Contrary to our hypothesis, the prehab group had a significantly lower bone volume (p=0.0452) than sedentary animals after prebilitation and prior to surgery. Prehab animals also had significantly lower mechanical properties, as indicated by both the proximal and distal polar moment of inertia, than their sedentary counterparts. Changes in the mechanical properties and morphology of bone in response to treadmill running are inconsistent in the literature5. However, weight-bearing exercise in general has been shown to increase bone volume, density and cortical thickness6. We hypothesize that our results are due to the adolescent age of the rats at the start of exercise as previous literature has found exercise to impact adolescent skeletal development7.
Despite this, bone volume in the exercise group 4 weeks post-fracture (1.336 mm3) was 2X that observed in the sedentary group (0.6602 mm3), although the difference was not significant at this early timepoint. Further, early callus formation was only observed in the prehabilitated animals at 4-weeks. Our pending systemic immune profiling may elucidate the mechanisms behind our exercise-induced improved bone healing. This study is ongoing but preliminary results suggest routine exercise prior to fracture may expedite bone healing and reduce non-union rates.
1. Distefano, G. & Goodpaster, B. H. Effects of Exercise and Aging on Skeletal Muscle. Cold Spring Harb. Perspect. Med. 8, a029785 (2018).
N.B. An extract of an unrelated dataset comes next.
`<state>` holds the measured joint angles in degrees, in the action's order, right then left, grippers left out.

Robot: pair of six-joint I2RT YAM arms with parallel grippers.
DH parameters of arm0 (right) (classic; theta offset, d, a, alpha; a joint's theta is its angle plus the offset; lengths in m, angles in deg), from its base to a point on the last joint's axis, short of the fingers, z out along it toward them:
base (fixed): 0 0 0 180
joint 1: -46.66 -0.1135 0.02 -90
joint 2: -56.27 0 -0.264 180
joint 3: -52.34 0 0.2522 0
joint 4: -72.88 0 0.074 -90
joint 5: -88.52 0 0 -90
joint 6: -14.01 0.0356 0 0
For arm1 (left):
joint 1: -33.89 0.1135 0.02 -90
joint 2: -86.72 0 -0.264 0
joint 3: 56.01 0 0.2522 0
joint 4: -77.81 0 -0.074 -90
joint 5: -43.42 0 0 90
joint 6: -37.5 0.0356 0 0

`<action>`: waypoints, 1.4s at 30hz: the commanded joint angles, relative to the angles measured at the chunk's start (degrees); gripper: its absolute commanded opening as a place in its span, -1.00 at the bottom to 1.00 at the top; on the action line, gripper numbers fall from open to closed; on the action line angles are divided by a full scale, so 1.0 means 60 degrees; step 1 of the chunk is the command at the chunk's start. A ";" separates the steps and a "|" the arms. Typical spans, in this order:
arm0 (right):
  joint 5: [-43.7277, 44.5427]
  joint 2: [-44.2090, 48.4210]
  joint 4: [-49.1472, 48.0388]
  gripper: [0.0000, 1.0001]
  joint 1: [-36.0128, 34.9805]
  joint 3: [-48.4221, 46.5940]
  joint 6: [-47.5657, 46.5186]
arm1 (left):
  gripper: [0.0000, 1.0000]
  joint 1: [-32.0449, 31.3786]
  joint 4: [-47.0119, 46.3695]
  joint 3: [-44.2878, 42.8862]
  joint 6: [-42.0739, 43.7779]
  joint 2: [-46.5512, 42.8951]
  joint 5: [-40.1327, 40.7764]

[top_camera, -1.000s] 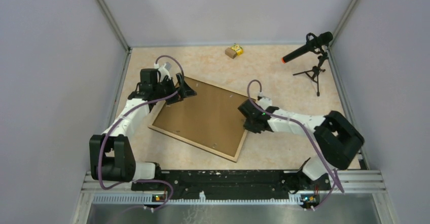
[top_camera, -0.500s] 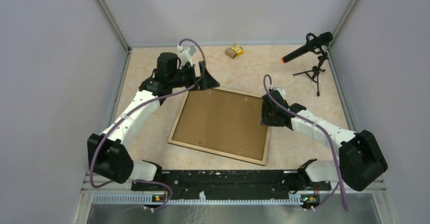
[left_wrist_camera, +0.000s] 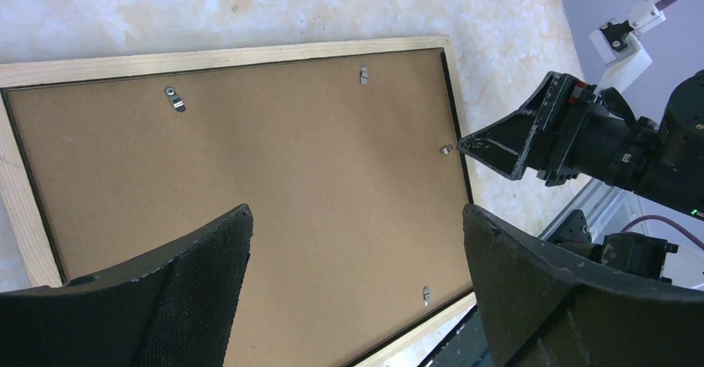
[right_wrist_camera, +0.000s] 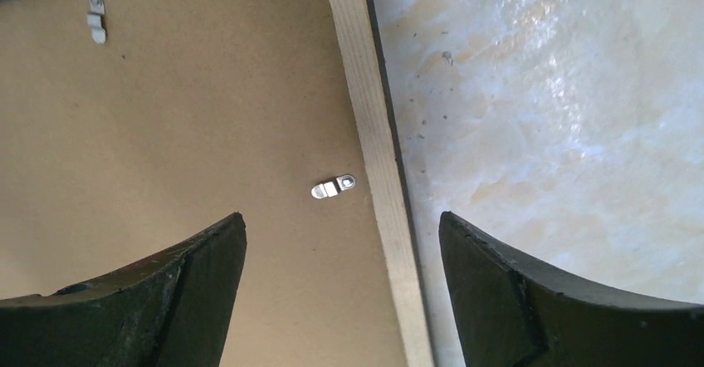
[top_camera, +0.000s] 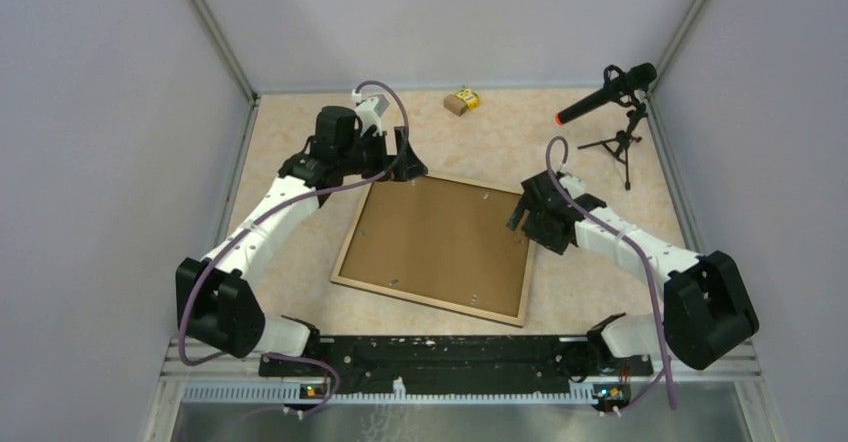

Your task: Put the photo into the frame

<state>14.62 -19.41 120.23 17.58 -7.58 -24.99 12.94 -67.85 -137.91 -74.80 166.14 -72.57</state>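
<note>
The frame [top_camera: 430, 299] lies face down on the table, its light-wood rim [left_wrist_camera: 224, 54] [right_wrist_camera: 374, 159] around a brown backing board [top_camera: 435, 237] held by small metal clips [right_wrist_camera: 333, 188]. The photo is hidden. My left gripper [top_camera: 410, 162] hovers open over the frame's far left corner, and the left wrist view shows only board between its jaws [left_wrist_camera: 355, 209]. At the right edge, my right gripper [top_camera: 520, 209] is open and straddles the rim from above without holding it [right_wrist_camera: 341, 216]. One of its fingers [left_wrist_camera: 519, 139] shows in the left wrist view.
A microphone on a small tripod [top_camera: 610, 92] stands at the far right. A small yellow-brown box [top_camera: 461, 100] sits by the back wall. Grey walls close in both sides, and a black rail [top_camera: 450, 352] runs along the near edge.
The frame turned from tilted to nearly square, then stopped. The right gripper's jaws opened at the frame's right edge. The left arm swung from the left corner to the far edge.
</note>
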 commanded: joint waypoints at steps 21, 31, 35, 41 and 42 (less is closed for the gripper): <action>-0.0034 -0.1143 0.0601 0.52 0.0027 -0.0492 0.3216 | 0.97 0.0093 -0.0123 -0.0109 0.0156 0.0301 -0.0656; 0.0019 -0.1872 0.0636 0.36 0.0028 -0.0778 0.3134 | 0.97 0.0109 -0.0124 -0.0104 0.0156 0.0288 -0.0710; -0.0030 -0.1910 0.0691 0.32 0.0029 -0.0701 0.3124 | 0.97 0.0115 -0.0105 -0.0102 0.0149 0.0300 -0.0725; -0.0048 -0.1394 0.0435 0.09 0.0025 -0.0093 0.2920 | 0.97 0.0108 -0.0134 -0.0090 0.0116 0.0319 -0.0800; -0.0015 -0.1301 0.0388 0.07 0.0027 0.0012 0.2873 | 0.97 0.0115 -0.0145 -0.0083 0.0114 0.0305 -0.0795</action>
<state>13.85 -29.99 124.01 17.58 -9.67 -7.02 13.38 -67.30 -137.91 -74.63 167.86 -75.98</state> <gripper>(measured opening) 0.562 0.985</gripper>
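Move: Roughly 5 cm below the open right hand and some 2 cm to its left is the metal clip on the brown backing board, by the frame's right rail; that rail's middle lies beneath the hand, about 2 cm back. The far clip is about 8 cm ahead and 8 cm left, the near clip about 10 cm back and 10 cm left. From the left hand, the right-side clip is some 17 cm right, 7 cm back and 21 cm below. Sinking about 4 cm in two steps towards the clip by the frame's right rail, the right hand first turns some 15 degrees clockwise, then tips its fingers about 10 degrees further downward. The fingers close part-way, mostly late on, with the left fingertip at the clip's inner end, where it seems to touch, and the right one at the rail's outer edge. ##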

2. Scheffer, D. da L. & Latini, A. Exercise-induced immune system response: Anti-inflammatory status on peripheral and central organs. Biochim. Biophys. Acta Mol. Basis Dis. 1866, 165823 (2020).
3. Baht, G. S., Vi, L. & Alman, B. A. The Role of the Immune Cells in Fracture Healing. Curr. Osteoporos. Rep. 16, 138–145 (2018).
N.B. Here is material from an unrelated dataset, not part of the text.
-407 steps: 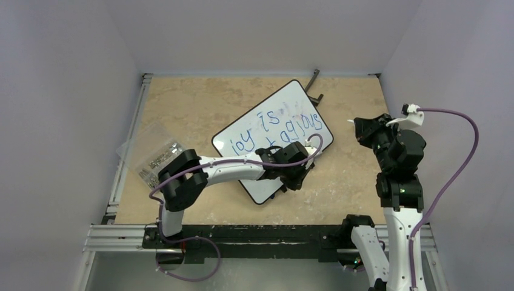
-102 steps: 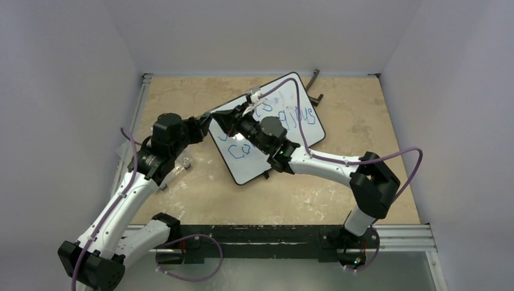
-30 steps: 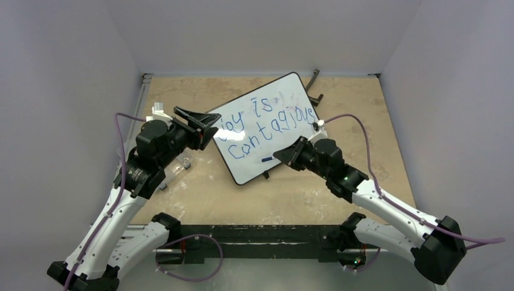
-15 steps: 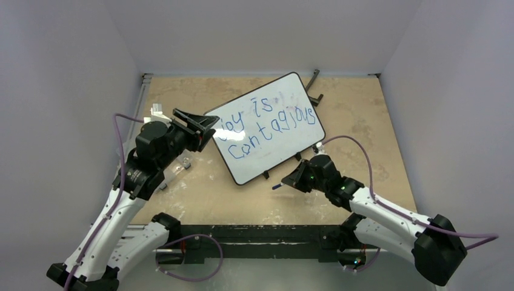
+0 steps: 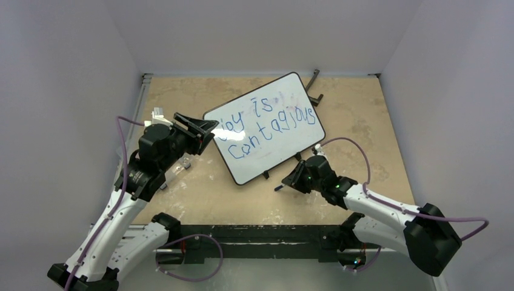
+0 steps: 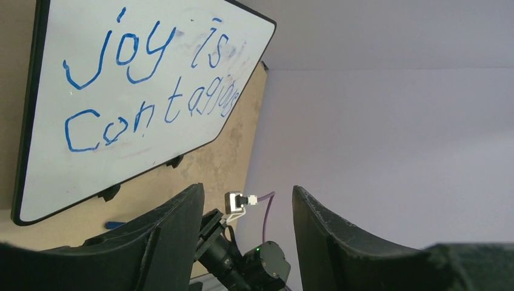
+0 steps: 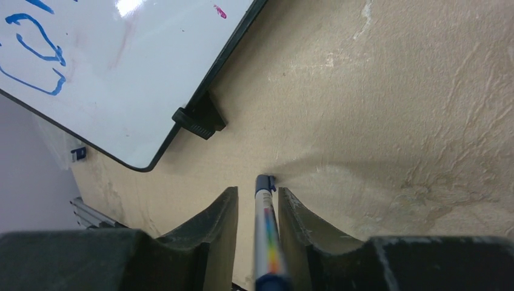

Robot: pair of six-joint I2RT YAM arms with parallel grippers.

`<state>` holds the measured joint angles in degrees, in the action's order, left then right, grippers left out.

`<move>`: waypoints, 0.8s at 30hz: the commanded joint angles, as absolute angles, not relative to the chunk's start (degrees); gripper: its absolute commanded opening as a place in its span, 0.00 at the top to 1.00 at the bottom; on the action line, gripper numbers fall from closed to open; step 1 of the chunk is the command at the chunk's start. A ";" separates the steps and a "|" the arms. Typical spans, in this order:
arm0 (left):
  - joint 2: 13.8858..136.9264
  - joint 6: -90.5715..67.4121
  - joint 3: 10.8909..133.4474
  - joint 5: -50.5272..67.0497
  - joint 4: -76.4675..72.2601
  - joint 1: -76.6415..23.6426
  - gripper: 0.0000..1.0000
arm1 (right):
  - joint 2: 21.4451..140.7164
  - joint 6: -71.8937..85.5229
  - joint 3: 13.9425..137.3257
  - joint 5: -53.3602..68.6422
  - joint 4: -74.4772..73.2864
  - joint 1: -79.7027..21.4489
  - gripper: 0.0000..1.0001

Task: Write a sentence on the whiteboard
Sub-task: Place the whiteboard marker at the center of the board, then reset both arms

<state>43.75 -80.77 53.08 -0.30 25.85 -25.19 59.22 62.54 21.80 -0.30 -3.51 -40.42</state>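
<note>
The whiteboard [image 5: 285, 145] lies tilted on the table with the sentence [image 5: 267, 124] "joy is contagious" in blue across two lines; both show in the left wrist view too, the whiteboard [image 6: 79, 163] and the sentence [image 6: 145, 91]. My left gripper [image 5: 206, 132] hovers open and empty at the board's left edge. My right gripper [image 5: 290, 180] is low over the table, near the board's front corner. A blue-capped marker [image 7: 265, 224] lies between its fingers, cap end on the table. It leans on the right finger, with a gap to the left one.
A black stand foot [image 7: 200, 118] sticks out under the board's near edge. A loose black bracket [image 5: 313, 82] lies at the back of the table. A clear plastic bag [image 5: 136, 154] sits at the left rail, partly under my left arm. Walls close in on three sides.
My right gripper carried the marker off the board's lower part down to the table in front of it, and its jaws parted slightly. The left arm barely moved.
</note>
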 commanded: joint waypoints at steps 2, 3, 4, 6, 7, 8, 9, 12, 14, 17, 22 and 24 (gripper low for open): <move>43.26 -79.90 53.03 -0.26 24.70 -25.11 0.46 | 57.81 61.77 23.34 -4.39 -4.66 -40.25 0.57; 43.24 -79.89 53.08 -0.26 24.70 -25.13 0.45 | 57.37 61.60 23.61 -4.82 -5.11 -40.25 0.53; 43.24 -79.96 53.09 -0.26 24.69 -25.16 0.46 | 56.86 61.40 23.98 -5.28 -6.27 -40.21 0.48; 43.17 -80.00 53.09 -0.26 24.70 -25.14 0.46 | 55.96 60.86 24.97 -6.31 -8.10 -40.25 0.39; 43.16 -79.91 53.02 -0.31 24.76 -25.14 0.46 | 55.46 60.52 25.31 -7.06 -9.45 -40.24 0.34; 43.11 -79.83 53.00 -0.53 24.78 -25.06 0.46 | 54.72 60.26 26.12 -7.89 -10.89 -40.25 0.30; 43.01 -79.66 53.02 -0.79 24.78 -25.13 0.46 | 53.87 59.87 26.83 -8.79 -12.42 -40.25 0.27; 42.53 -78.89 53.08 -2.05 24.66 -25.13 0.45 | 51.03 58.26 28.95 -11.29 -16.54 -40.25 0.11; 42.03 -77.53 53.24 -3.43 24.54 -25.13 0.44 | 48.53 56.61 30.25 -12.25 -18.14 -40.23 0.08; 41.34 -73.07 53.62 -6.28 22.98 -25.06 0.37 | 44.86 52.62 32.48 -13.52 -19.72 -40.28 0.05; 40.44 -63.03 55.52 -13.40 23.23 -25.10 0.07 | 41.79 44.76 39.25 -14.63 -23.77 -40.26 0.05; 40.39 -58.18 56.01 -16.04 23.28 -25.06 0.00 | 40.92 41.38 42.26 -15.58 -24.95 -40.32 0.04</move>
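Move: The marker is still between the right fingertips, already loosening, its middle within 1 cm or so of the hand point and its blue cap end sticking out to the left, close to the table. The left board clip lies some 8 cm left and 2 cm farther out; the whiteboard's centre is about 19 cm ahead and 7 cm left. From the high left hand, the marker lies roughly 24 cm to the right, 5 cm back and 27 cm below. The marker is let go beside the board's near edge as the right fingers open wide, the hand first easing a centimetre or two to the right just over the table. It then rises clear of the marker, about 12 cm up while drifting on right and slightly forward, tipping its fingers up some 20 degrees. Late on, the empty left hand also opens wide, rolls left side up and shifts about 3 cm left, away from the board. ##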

4. Arm Injury Statistics | Aids for One Armed Tasks. https://u.osu.edu/productdesigngroup3/sample-page/.
5. Portier, H., Benaitreau, D. & Pallu, S. Does Physical Exercise Always Improve Bone Quality in Rats? Life 10, 217 (2020).
6. Hong, A. R. & Kim, S. W. Effects of Resistance Exercise on Bone Health. Endocrinol. Metab. 33, 435–444 (2018).
7. Bourrin, S., Genty, C., Palle, S., Gharib, C. & Alexandre, C. Adverse effects of strenuous exercise: a densitometric and histomorphometric study in the rat. J. Appl. Physiol. Bethesda Md 1985 76, 1999–2005 (1994).